With $150 billion still extended to the poor and credit-impaired of the US, it is much too early to draw a line under this saga. Fortunately for HSBC, with its businesses elsewhere largely powering ahead and its balance sheet rock solid, it can easily afford to finance the losses.
But it is now time to admit that a serious mistake was made. There may have been some spin-off advantages to the Household deal, like useful expertise garnered in credit cards, but the business overall was a bust.
Mr Buffett tells us he looks at four things before buying anything.
1. Is it a business we understand? 2. Does it have favourable long-term economics? 3. Is the management able and trustworthy? 4. Is it a sensible price tag?
With the benefit of hindsight, HSBC's answers to those questions as it was poised to write the £9 billion cheque five years ago, should should have been: 1. No. We do not understand the credit-scoring methodology used by Household and we are ignorant of the methods used by third-party brokers to gull the poor into contracts they can't possibly honour.
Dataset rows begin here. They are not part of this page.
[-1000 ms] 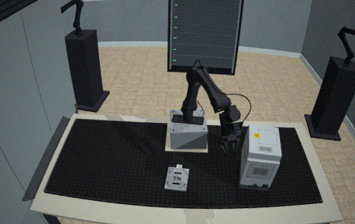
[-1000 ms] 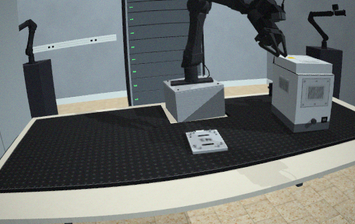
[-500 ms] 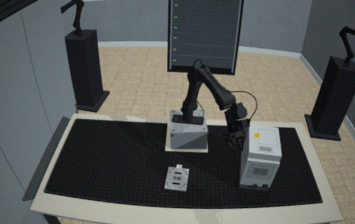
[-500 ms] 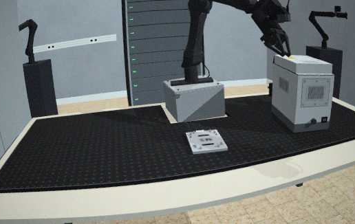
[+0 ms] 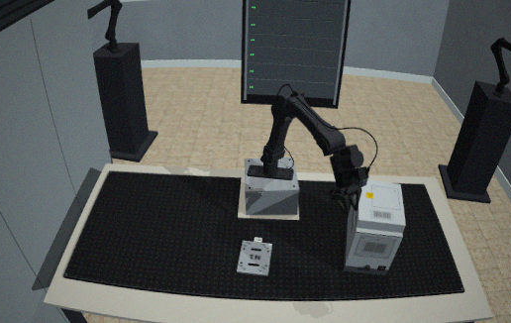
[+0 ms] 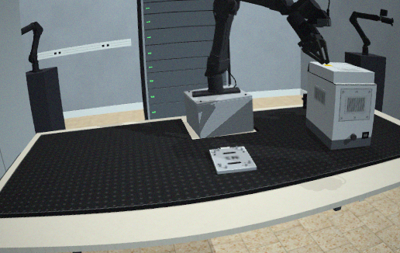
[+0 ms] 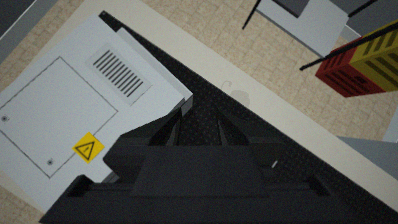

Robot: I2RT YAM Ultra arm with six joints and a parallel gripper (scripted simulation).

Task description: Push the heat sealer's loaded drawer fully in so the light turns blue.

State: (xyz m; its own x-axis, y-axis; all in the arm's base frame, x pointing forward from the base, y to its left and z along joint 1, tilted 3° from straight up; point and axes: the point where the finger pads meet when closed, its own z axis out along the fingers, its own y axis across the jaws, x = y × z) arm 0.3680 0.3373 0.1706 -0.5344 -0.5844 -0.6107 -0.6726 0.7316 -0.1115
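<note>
My hand is 30 cm past the dark drawer, 25 cm above it and 13 cm to the right of it.
</note>
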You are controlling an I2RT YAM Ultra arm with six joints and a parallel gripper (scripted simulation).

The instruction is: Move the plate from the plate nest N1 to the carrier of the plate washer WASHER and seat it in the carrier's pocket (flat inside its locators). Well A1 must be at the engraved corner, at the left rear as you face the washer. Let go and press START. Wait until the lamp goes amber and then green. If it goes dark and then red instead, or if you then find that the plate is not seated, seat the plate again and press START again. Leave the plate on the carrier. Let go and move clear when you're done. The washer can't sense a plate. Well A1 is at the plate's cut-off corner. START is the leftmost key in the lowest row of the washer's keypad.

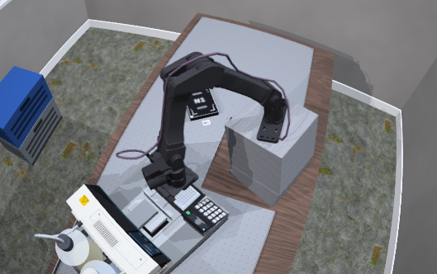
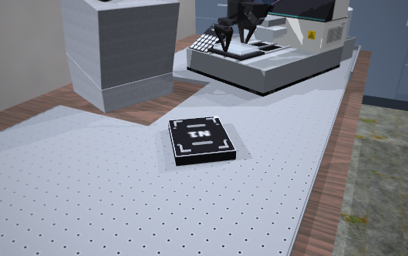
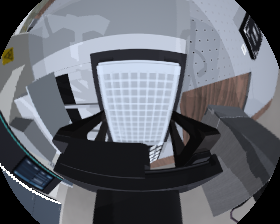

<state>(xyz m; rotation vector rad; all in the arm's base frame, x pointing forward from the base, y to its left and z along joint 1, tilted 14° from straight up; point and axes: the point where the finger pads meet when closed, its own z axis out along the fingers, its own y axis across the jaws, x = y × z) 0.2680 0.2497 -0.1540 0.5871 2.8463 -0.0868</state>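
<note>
The well plate lies right at my hand. Round my hand: plate washer: 14 cm to the left, 7 cm ahead, 3 cm above; plate nest N1: 45 cm to the right, 9 cm below, 9 cm ahead; label: 37 cm to the right, 10 cm below, 3 cm ahead.
</note>
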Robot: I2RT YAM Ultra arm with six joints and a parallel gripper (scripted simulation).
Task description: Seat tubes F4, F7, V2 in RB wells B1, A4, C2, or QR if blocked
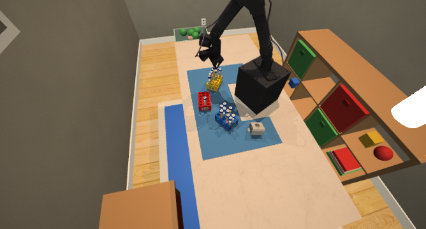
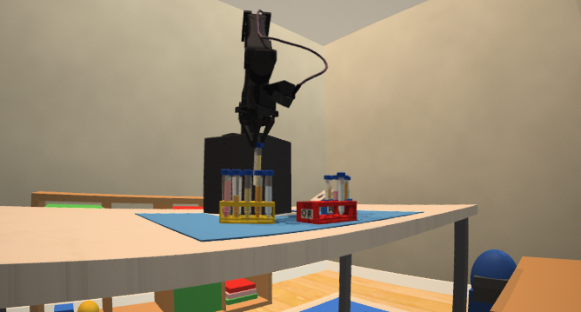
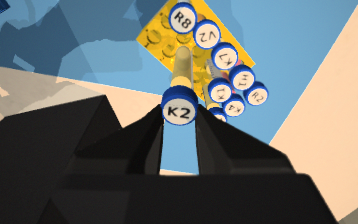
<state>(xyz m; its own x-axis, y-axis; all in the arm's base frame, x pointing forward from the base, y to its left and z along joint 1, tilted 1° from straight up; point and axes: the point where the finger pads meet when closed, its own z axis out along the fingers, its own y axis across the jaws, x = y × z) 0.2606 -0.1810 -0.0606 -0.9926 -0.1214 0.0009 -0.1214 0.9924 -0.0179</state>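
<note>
The tube lies 1 cm ahead of my hand and 6 cm below it. Round my hand: red rack: 12 cm ahead, 13 cm to the left, 17 cm below; then tube R8: 5 cm ahead, 13 cm below; then rack RB: 2 cm to the right, 17 cm below.
</note>
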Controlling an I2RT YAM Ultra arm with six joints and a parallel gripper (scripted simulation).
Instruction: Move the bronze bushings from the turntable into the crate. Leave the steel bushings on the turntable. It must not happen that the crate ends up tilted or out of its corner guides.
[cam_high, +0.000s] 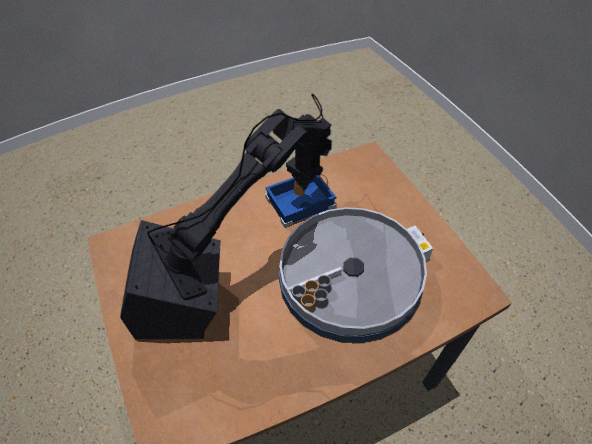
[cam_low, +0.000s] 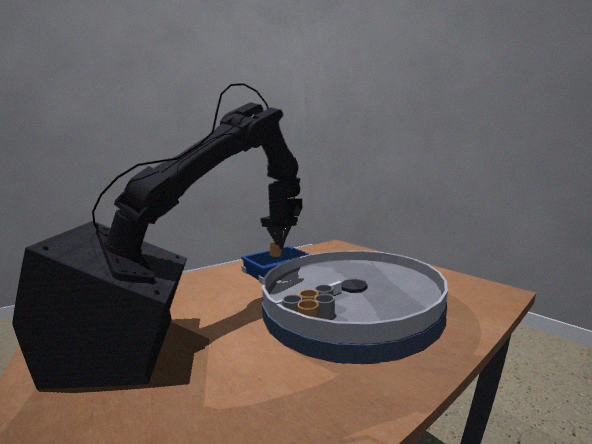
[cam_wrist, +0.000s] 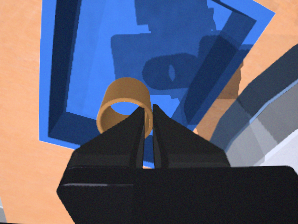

2. No. Sub-prime lending was and should have remained a niche business. Generations of bankers past understood this and would have nothing to do with it. It will shrink back to a niche business once again. There is a simple reason why the poor default. They have no money.
3. Trustworthy? Well, they had just been fined almost $500 million to settle allegations of predatory pricing. Able? No. HSBC subsequently paid tens of millions of dollars in severance pay to rid itself of them.
4. In the light of questions 1, 2 and 3 - emphatically no.